Programming Distributed Systems with YAMI4

5.4 Load Balancing And Fail-Over

The general-purpose libraries provide an additional high-level service for load balancing and fail-over.

If the outgoing message target has the following form:

failover:(sometarget|othertarget|...)

where individual targets follow the usual format, then the semantics of message sending is extended and can be fully described as:

For example, if there are two server agents listening on:

tcp://somehost:12345

and:

tcp://otherhost:12345

then the following group can be used:

failover:(tcp://somehost:12345|tcp://otherhost:12345)

When a new outgoing message is created for such a composite target, one of the servers is chosen by random. If the message succeeds, the process is finished and the other server is not contacted. If the sending failed, the other one is tried.

This way the group of targets provides the randomized load-balancing if both services are working properly and automatic fail-over if one of them is down.

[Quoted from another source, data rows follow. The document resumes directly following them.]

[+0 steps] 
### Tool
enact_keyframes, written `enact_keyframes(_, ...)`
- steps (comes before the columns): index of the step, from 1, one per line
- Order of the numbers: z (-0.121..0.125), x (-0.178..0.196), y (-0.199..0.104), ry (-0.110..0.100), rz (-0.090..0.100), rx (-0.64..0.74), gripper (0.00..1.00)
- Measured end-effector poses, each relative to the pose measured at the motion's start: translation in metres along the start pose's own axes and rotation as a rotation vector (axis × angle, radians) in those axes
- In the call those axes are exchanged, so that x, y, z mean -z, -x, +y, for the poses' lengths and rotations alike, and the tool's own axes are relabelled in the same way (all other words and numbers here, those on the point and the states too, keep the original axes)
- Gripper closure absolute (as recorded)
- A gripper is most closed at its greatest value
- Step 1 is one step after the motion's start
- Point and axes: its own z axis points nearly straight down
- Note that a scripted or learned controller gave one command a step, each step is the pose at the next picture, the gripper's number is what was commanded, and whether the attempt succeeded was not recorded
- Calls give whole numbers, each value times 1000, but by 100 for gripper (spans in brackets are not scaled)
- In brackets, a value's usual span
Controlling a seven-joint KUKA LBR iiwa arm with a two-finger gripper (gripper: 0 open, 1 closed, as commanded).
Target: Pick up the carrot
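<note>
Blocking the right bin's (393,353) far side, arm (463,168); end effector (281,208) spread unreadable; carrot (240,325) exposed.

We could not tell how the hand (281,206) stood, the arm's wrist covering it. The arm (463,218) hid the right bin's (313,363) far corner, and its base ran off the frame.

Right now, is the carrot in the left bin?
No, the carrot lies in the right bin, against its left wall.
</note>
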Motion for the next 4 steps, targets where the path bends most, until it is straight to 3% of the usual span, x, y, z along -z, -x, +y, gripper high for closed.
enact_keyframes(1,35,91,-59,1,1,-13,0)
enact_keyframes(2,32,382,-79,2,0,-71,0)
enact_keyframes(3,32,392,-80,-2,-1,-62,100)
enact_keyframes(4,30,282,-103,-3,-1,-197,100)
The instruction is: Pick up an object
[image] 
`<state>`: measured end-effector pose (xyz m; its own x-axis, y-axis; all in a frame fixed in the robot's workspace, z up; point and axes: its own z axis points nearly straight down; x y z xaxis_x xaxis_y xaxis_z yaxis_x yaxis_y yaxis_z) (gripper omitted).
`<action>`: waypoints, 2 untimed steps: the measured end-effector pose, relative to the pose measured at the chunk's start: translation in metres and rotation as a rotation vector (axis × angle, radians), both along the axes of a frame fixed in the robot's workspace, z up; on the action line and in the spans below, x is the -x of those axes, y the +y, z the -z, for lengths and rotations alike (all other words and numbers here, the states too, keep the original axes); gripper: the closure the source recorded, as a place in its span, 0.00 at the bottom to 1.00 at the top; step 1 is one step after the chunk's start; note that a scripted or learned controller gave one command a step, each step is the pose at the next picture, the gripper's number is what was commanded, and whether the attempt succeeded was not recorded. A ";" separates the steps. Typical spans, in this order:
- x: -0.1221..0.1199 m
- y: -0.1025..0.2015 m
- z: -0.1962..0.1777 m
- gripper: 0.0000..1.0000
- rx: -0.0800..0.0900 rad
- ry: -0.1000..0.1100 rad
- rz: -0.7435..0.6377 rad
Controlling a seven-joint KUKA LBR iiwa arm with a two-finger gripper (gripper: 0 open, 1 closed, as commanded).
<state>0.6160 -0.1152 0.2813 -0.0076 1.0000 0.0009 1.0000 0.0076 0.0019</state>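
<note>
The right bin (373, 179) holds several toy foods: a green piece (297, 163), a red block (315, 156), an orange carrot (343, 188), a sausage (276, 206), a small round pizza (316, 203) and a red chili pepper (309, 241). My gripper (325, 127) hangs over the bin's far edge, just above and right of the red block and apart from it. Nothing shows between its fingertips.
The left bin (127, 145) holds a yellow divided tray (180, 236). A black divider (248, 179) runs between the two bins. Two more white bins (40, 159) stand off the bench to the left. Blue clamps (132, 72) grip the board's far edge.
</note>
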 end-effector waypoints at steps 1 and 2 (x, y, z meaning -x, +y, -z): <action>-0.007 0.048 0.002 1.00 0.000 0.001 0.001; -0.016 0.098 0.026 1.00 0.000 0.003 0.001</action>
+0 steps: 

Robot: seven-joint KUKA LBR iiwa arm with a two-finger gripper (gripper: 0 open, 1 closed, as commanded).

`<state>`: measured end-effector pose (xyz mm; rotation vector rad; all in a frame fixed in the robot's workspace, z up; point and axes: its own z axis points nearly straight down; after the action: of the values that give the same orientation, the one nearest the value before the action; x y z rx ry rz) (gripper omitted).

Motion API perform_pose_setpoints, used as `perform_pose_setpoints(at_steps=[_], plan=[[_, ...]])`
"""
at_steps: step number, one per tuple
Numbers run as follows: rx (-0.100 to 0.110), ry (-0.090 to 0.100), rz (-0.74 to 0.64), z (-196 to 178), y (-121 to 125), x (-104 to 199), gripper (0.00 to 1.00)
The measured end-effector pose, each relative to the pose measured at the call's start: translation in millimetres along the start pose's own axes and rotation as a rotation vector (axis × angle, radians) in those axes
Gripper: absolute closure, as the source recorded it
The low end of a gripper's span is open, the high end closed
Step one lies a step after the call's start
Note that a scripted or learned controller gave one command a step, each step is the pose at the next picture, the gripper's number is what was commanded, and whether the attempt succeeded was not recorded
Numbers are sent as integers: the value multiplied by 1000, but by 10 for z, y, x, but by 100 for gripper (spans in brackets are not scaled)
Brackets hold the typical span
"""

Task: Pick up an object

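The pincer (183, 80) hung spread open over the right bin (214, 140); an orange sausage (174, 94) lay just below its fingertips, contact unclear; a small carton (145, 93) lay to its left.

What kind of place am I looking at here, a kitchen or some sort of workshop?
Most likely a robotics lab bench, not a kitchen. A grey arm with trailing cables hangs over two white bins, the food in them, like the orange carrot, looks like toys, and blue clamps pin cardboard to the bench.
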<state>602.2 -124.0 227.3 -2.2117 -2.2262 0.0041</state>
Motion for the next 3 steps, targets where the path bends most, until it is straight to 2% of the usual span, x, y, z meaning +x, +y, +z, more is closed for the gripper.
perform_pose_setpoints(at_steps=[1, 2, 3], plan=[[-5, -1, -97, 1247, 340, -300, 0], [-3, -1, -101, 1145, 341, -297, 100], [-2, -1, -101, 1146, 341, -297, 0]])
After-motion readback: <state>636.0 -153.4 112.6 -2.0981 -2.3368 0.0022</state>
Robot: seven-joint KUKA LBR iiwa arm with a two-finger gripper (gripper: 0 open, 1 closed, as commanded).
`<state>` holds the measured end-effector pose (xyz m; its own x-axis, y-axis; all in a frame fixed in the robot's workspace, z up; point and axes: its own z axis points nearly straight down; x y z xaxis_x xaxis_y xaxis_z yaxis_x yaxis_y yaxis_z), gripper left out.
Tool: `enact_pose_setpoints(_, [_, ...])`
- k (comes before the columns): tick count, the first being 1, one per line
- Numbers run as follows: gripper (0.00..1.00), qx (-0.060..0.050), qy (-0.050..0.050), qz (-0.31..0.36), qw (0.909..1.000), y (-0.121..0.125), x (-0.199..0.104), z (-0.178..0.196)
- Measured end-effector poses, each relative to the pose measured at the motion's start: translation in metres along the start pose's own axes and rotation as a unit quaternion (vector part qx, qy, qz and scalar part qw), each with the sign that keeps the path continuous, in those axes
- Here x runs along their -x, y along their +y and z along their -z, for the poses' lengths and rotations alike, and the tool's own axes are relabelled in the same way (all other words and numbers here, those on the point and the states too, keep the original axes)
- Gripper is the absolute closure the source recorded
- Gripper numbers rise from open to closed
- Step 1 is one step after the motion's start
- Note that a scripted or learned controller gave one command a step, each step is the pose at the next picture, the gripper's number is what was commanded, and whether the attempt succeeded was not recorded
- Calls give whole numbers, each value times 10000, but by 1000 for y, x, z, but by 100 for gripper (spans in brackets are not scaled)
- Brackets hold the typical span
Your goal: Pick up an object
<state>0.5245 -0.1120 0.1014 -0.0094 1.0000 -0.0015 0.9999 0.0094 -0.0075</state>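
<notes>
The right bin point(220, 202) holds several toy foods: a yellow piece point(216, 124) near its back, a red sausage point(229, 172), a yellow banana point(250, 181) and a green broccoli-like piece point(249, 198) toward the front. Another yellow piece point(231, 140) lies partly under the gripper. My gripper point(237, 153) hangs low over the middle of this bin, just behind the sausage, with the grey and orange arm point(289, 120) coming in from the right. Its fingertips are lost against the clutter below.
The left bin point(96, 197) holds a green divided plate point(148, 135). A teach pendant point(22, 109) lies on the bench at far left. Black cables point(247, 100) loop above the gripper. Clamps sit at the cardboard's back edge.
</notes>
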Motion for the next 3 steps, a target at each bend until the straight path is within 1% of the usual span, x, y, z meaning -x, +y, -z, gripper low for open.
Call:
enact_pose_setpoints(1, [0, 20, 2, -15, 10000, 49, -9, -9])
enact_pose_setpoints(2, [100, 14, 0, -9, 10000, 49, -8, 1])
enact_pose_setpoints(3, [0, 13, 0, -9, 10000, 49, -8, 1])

The use of target groups affects the asynchronous nature of messaging - technically, the description of the target group is not part of the outgoing message and therefore the logic described above is implemented in terms of regular messaging and is not its inherent feature. In other words, the user thread that asks for fail-over target has to wait until the success or failure of each attempted message is confirmed. Due to this the fail-over messages are handled synchronously and there are no further background activities related to the given message after the sending operation returned.

An important property of the fail-over service is that the individual targets are processed in sequence. In other words, a single target has to be fully confirmed to be failing before the next target is tried, which means that the messaging delays accumulate as the (randomized) list of targets is processed. The delay for each single target necessarily includes both connection establishing, if it is not already done - this can involve many connection retries with their own delays according to the agent's configuration options - and the transmission of data packets, if it is attempted before actual failure. Taking all these factors into account, there is no particular limit on the total amount of the accumulated delay for the fail-over scenario, so its usage should be limited to those systems, which are not sensitive to or just do not introduce nondeterministic delays. For these reasons, the fail-over functionality is mostly useful in local-area networks, where the delays related to connection management tend to be bounded.

Note:

In the current library version the wait for completion or wait for transmission for every tried target are performed without any timeout.